§ **Description of the task**: Only the lines from the top of the data through the one with "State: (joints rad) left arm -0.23" are to be written out, each exactly as it stands.

════════════════

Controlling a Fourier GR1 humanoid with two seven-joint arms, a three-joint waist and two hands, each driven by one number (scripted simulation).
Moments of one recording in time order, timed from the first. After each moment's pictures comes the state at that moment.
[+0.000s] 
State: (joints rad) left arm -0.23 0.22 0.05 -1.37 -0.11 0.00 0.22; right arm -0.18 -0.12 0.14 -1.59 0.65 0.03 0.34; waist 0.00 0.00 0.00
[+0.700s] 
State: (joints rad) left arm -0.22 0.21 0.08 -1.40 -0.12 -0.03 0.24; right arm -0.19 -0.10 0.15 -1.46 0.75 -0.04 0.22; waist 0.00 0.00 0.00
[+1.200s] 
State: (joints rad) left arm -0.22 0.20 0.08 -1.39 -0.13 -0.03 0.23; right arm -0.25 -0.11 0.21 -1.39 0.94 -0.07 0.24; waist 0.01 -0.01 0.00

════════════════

§ **Your solution**:
Controlling a Fourier GR1 humanoid with two seven-joint arms, a three-joint waist and two hands, each driven by one number (scripted simulation).
Moments of one recording in time order, timed from the first. After each moment's pictures comes the state at that moment.
[+0.000s] 
State: (joints rad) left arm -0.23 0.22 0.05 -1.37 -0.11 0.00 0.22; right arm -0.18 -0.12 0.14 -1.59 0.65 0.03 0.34; waist 0.00 0.00 0.00

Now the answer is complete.